→ To do:
Find the line that contains "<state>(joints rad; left". Repeat that line and all lines following it, exactly, through the end of the listing below.

→ Supplied data:
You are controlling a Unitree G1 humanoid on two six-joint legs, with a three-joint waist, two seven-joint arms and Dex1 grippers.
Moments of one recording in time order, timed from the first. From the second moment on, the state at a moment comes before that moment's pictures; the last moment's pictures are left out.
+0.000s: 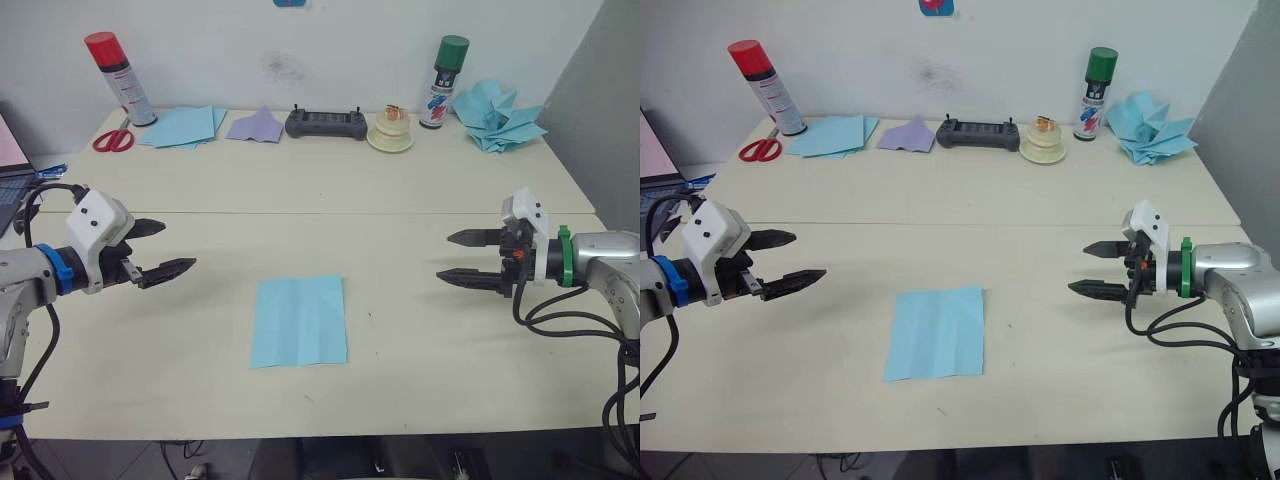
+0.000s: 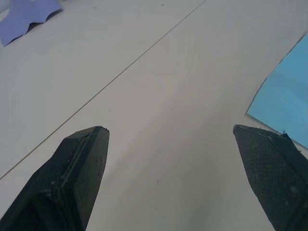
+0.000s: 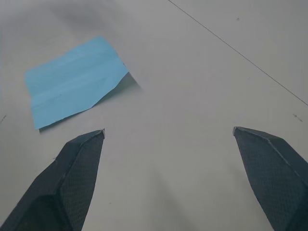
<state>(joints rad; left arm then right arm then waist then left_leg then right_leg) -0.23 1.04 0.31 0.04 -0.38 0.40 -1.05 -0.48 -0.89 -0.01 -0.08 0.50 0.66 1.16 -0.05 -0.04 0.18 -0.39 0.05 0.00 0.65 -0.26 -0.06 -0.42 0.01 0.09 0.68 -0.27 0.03</state>
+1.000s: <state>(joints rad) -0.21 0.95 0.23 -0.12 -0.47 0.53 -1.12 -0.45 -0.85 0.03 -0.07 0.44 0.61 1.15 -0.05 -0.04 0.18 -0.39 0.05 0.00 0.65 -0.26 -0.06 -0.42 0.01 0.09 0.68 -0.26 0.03</state>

→ Task output:
<state>(joints rad; left arm then right arm then waist then left_leg then right_leg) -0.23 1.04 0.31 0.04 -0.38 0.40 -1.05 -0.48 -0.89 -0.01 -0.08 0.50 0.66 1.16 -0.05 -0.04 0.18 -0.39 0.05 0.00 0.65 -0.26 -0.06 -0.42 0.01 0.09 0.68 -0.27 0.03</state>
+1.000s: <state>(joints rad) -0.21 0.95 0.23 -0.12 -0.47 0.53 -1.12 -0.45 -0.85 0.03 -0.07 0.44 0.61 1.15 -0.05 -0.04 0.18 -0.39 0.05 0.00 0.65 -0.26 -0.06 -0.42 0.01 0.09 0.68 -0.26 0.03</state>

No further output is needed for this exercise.